▶ Your task
As the answer, set down the lines below from the one containing "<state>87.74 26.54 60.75" through the one containing "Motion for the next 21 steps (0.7", exactly and inclusively, and no others.

———

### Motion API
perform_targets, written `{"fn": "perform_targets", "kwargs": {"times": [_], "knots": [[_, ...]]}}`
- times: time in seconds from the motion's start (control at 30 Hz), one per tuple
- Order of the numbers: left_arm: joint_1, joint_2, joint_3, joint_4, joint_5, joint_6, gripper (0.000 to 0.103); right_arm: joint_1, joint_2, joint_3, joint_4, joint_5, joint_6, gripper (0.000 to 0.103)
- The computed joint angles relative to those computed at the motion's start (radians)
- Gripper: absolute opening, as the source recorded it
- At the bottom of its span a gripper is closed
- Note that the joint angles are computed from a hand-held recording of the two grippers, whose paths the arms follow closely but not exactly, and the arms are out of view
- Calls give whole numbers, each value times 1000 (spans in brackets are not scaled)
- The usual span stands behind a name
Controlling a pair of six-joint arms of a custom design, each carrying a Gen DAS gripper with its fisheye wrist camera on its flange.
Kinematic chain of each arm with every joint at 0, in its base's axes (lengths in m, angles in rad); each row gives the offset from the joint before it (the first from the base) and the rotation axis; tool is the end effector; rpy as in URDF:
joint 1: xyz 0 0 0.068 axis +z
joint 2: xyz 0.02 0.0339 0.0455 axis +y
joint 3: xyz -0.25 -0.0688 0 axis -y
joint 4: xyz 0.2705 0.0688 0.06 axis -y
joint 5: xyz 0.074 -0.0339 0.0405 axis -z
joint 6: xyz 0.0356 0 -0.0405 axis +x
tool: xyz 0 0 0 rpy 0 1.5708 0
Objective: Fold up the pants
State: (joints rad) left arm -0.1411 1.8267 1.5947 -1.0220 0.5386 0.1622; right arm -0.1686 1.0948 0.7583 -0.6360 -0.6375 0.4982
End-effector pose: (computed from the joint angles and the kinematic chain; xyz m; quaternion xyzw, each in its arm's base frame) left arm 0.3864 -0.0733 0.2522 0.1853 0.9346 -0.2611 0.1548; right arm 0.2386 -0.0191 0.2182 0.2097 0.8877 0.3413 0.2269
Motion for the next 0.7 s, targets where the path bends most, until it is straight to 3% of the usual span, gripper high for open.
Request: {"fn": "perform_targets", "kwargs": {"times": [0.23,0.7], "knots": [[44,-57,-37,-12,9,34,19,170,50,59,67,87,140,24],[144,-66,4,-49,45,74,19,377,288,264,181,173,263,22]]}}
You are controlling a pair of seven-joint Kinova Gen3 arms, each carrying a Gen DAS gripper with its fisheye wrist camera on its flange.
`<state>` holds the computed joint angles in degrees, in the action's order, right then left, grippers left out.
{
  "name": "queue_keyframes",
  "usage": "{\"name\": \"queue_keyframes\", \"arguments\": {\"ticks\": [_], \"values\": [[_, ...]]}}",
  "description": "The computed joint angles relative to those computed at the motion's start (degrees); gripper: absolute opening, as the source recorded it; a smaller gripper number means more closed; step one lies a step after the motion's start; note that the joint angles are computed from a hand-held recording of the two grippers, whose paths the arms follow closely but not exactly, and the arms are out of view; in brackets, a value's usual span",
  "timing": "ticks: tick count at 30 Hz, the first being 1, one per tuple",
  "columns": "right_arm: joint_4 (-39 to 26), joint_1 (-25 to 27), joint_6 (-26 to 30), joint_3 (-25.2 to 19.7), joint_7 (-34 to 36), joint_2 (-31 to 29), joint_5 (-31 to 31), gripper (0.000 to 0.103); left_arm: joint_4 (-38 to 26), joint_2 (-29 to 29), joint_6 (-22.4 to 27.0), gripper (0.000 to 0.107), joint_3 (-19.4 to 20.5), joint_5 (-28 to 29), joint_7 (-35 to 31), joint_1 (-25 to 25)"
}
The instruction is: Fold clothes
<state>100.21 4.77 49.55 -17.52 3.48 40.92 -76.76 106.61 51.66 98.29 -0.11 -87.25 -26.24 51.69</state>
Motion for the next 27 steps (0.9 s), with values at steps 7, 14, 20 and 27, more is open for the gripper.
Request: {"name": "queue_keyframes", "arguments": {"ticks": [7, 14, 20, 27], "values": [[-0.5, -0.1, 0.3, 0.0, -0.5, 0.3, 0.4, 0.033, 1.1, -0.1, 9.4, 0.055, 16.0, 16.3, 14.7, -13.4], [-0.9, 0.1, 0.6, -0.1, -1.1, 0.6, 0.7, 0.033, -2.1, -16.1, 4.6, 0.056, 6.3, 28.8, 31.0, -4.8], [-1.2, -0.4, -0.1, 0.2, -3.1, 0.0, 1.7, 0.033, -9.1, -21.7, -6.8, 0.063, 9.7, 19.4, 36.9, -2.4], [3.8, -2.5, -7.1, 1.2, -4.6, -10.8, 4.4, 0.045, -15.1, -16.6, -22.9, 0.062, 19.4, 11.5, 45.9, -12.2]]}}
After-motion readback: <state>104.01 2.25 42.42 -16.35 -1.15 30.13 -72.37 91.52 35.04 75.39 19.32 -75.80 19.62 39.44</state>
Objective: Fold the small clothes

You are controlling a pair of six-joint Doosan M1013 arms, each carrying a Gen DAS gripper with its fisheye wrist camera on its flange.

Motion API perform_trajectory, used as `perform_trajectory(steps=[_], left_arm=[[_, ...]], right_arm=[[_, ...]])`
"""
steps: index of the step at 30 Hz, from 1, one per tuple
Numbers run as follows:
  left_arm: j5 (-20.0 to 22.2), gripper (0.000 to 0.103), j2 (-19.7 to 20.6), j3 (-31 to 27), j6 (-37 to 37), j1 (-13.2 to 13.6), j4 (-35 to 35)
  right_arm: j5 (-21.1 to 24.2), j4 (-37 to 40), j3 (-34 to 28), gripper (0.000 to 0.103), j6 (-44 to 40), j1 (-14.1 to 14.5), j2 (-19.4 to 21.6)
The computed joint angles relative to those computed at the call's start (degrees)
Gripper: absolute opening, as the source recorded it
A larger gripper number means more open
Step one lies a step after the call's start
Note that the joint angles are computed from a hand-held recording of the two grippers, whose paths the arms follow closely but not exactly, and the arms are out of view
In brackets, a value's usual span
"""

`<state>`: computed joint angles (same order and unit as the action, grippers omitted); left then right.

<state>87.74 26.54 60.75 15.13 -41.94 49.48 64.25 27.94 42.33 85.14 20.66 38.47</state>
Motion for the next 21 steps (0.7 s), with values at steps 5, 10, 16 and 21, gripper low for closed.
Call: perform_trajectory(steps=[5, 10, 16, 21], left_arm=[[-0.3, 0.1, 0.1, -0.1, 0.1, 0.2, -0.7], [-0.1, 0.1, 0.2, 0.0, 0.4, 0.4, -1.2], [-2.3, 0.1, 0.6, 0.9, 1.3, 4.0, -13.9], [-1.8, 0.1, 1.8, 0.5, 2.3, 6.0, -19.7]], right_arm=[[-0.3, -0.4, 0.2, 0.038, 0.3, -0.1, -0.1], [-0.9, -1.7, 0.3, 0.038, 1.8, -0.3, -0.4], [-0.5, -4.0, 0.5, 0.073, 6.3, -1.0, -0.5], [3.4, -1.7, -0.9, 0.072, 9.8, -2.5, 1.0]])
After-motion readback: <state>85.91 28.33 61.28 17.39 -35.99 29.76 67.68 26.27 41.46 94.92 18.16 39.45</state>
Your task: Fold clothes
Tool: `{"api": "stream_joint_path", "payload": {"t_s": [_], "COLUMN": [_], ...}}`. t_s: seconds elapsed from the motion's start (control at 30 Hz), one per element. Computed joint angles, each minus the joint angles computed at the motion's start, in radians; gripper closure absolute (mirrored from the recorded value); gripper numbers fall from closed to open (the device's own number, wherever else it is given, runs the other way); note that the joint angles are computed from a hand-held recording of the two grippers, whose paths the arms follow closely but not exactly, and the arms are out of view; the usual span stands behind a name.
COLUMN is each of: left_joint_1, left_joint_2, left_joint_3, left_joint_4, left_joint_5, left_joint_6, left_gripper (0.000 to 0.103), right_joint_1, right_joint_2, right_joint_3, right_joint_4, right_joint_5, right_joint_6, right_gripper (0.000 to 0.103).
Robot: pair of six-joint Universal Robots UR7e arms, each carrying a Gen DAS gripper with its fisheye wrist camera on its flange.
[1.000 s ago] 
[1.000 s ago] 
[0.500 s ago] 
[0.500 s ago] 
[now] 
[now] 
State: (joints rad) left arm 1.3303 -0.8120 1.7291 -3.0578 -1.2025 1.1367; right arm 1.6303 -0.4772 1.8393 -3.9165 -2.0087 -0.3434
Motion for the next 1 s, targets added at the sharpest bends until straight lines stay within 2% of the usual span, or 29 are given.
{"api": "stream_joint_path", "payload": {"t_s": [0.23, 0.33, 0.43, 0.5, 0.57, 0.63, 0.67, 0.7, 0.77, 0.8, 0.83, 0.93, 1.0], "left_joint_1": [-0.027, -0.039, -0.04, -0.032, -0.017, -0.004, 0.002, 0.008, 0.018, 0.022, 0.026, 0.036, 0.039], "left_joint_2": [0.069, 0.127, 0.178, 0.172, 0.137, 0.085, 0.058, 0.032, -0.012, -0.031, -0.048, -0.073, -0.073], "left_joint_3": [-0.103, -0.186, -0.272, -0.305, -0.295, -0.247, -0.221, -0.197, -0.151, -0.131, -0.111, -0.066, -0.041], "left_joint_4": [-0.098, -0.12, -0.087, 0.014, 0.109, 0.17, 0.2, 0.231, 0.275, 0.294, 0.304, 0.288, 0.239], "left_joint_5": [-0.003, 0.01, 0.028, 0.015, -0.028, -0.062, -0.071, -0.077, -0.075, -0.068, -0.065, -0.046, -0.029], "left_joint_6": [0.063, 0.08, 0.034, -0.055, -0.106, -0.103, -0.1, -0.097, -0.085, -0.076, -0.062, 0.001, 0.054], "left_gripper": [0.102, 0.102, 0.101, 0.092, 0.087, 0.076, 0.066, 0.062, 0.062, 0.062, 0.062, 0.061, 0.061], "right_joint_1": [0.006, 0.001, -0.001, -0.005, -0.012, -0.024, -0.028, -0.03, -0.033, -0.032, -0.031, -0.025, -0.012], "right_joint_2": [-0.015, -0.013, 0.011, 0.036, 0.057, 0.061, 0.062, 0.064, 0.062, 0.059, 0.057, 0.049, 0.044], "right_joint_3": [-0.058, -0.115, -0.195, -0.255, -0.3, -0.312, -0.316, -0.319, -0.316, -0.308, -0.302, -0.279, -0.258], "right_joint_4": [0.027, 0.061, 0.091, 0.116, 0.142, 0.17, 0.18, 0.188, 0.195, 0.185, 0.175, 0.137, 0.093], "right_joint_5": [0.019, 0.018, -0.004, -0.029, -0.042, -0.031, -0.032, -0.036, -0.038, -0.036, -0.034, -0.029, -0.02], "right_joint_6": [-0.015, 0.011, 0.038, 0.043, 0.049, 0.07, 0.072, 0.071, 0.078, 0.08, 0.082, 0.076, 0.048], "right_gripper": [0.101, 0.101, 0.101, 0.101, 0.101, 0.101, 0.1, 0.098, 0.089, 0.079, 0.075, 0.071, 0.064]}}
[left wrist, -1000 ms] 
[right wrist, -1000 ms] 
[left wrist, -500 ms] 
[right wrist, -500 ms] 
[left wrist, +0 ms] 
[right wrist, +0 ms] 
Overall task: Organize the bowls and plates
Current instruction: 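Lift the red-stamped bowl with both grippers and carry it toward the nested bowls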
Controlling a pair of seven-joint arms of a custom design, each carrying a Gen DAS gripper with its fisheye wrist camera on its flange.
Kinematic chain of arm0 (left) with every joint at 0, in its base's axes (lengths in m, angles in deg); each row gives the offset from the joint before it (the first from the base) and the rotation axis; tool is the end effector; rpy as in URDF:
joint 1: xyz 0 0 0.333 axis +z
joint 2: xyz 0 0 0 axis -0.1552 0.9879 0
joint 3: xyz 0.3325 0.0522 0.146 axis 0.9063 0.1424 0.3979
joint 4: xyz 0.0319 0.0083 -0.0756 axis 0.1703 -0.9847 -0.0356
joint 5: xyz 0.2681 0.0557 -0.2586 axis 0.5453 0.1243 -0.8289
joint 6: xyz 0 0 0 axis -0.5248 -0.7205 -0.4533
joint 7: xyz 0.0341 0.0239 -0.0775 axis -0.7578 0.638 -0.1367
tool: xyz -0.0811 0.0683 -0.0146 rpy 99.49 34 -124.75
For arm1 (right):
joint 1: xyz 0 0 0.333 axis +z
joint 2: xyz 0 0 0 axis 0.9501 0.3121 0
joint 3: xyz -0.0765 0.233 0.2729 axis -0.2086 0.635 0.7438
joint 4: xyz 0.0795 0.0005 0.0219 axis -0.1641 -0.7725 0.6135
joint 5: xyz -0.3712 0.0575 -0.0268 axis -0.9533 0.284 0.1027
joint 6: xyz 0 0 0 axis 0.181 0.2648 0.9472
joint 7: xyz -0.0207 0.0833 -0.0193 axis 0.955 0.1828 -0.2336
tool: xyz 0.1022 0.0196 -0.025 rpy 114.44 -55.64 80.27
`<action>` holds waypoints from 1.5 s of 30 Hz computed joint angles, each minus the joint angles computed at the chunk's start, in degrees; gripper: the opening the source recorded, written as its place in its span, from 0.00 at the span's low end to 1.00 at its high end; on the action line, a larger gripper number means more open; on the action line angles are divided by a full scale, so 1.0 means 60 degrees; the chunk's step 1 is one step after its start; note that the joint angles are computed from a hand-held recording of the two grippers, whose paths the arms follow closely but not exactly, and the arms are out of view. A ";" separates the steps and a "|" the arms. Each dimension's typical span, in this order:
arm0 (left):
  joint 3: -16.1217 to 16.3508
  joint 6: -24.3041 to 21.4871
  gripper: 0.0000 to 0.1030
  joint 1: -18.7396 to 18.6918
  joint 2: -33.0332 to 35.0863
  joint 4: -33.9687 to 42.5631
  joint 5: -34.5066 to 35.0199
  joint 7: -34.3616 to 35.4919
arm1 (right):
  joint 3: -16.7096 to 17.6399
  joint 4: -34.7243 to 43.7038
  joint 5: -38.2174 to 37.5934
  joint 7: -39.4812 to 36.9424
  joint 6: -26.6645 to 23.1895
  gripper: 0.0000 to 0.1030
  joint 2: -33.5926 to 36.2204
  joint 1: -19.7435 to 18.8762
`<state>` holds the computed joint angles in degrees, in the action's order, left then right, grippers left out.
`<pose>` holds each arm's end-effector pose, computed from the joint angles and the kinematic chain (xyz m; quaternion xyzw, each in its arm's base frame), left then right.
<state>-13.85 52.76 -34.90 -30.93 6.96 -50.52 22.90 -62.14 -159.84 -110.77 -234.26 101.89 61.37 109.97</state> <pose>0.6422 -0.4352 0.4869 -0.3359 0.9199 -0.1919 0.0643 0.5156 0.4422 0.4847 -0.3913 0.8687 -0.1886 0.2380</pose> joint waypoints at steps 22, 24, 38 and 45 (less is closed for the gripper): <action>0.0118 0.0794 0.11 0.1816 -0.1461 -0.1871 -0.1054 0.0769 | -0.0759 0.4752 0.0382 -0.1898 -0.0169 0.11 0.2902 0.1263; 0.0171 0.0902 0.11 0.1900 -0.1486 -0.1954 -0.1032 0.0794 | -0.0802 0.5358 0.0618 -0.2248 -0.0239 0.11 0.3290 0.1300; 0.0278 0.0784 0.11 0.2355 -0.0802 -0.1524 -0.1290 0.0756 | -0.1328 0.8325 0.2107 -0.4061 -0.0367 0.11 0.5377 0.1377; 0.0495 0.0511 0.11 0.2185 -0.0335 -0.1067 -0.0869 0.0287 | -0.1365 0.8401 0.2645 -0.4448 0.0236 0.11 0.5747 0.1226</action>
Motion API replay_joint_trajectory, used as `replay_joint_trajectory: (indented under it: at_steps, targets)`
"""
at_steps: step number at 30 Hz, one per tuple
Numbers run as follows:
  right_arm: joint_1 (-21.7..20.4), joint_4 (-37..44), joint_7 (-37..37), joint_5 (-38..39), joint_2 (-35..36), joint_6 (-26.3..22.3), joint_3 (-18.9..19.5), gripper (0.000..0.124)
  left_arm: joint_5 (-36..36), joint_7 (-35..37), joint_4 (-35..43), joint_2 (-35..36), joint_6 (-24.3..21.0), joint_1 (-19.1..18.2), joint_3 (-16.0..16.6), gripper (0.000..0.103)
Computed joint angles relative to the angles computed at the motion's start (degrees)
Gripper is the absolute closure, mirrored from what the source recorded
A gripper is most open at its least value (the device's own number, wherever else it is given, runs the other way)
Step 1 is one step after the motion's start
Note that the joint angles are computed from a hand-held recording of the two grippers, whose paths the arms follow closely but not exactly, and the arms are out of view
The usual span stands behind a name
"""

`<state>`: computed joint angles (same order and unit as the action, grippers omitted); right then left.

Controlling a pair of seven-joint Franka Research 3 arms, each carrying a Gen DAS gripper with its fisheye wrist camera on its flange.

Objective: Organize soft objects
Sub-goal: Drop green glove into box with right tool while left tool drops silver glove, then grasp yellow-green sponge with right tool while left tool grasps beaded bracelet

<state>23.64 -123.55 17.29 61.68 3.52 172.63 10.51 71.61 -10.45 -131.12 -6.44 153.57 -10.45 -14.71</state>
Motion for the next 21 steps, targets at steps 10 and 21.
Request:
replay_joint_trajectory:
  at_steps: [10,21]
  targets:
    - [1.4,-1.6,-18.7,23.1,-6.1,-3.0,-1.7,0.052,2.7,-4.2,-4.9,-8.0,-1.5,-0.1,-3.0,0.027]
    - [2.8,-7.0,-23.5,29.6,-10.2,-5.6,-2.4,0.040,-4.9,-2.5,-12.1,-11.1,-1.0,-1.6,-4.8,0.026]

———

▶ Your solution
<state>87.74 26.54 60.75 15.13 -41.94 49.48 64.25 27.94 42.33 85.14 20.66 38.47</state>
Motion for the next 21 steps (0.7 s), with values at steps 5, 10, 16 and 21, gripper low for closed.

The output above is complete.